About this exercise: The whole listing below should be printed again exactly, with no images.
● ● ● ● ● ● ●
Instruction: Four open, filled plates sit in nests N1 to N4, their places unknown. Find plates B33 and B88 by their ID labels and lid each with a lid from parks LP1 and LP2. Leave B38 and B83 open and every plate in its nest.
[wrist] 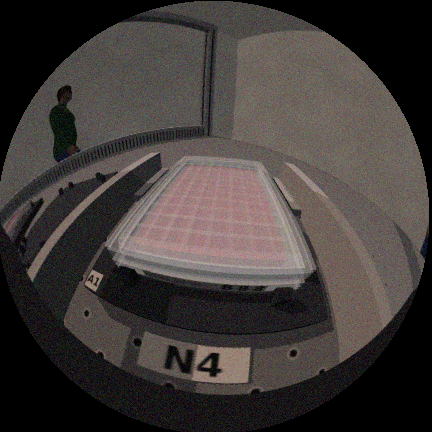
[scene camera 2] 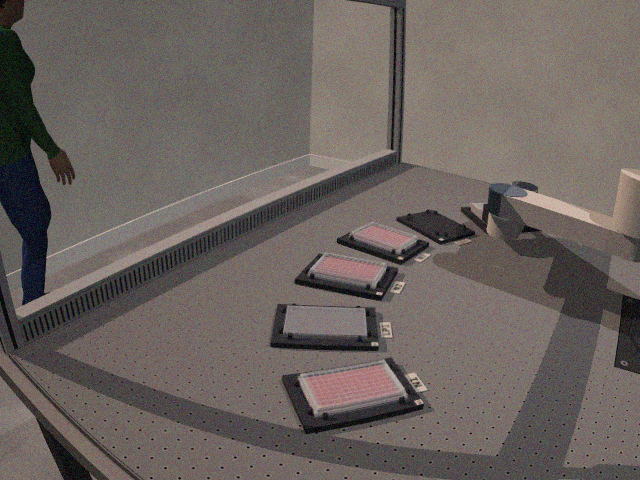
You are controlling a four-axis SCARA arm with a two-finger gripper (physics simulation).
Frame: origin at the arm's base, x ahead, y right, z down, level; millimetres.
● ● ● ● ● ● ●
Completed task:
Instruction: Four open, filled plates sit in nests N1 to N4, their places unknown. Find plates B33 and B88 by their ID labels and lid each with a lid from parks LP1 and LP2. Leave B38 and B83 open and every plate in its nest.
[wrist] 
[scene camera 2] 
You are controlling a four-axis SCARA arm with a two-finger gripper (physics simulation).
Frame: origin at the arm's base, x ahead, y right, z down, level; millimetres.

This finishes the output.